The next step is to not just predict the leaks, but to understand why these leaks have happened (and why others haven't), and to suggest interventions which will prevent the same issue occurring in other areas. Pressure management plays a part in this, but also understanding which assets are causing problems, for instance - an erratic pump? Repairs made during a specific time period? Pipe materials that are reacting poorly under specific ground conditions?
These are all patterns that can be discovered in a system where all the relevant data is being collected. For example, if data is included about when assets have been serviced/reconditioned, this can play a big part in understanding why issues have or have not occurred.
Closing the Loop
And so comes the final step in the journey to stop, or even prevent, leakages.
For the system to be complete, we need to close the loop, and make our system interactive. Currently we have designed a passive system that is collecting data, visualising leaks, predicting them, and suggesting interventions. Some of these interventions are manual jobs, such as replacing assets or servicing assets which cannot realistically be automated, but some assets (e.g. pumps) have properties that can be remotely operated.
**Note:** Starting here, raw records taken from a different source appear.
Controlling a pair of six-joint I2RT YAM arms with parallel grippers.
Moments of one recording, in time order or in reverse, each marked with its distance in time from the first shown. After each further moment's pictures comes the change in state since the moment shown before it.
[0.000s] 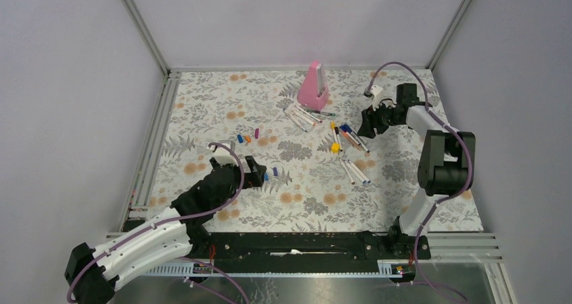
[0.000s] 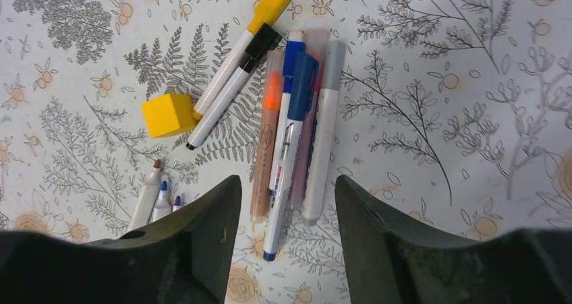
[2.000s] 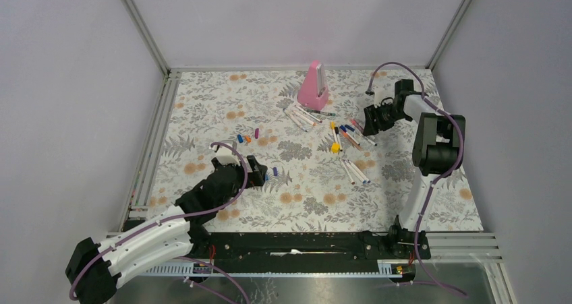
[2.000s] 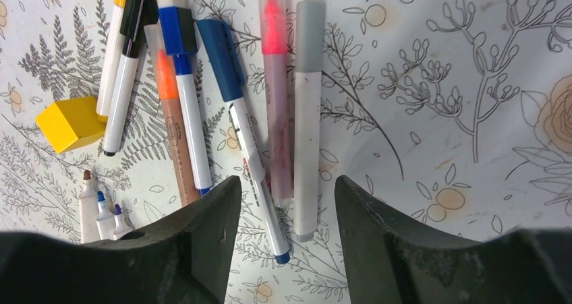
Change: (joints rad) left arm 0.013 0.055 -0.024 0.062 0.000 -0.010; right arm -0.030 0.231 0.210 -0.148 0.158 0.078
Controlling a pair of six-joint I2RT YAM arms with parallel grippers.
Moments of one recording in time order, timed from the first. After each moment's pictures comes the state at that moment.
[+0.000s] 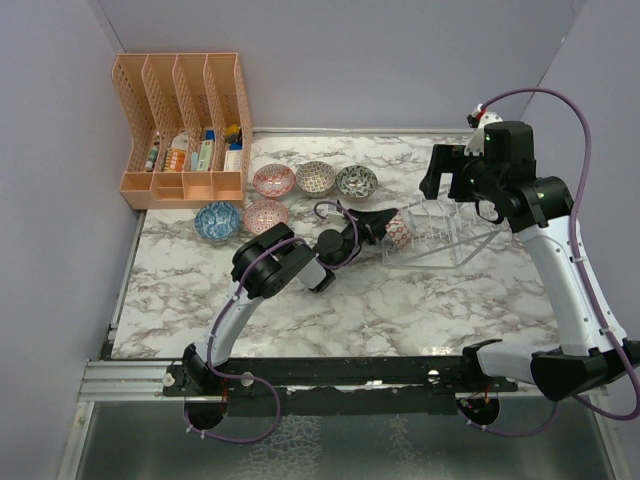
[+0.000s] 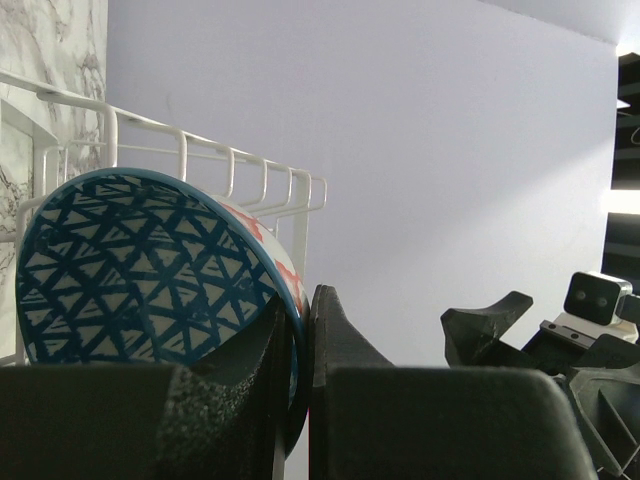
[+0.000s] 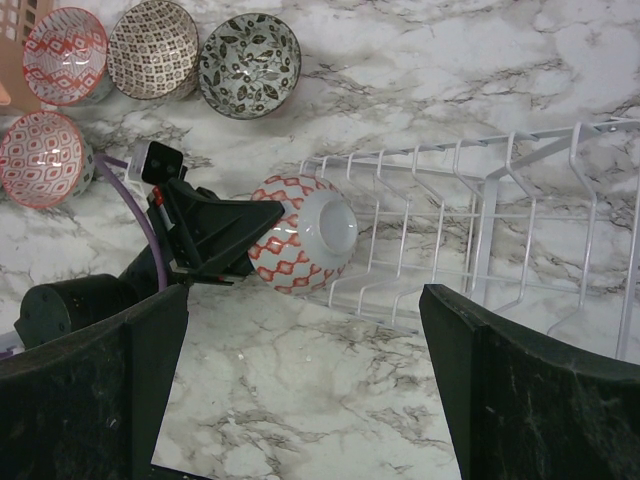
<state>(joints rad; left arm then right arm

By connecting our system to the operational technology that controls these assets, our system can become fully automated; sense when issues are starting to arise; and take corrective actions to mitigate these issues before they are realised (or alert users to carry out manual operations, where automation is not available/possible).
All the Pieces of the Puzzle
So far we have avoided the common buzzword - but don’t get too comfortable… The visualisation is a Data Analytics/Business Intelligence solution, the algorithms and pattern recognition are of course Artificial Intelligence (AI) and Machine Learning (ML), the system built is a "System of Systems" and is in fact a Digital Twin of the network.
So, a water company may be looking for a software solution that can help reduce the leakage in their network (and reduce the penalties they might face), but after close analysis you can see that this is not so simple, and for many organisations it will involve digital transformation for their systems, and a step change in their way of thinking.
Many people think that bringing in a stand-alone AI/ML software solution will mean water companies will suddenly be able to see into the future, but in reality this is just one piece of the puzzle, and can only be truly successful after many of the other pieces are put into place.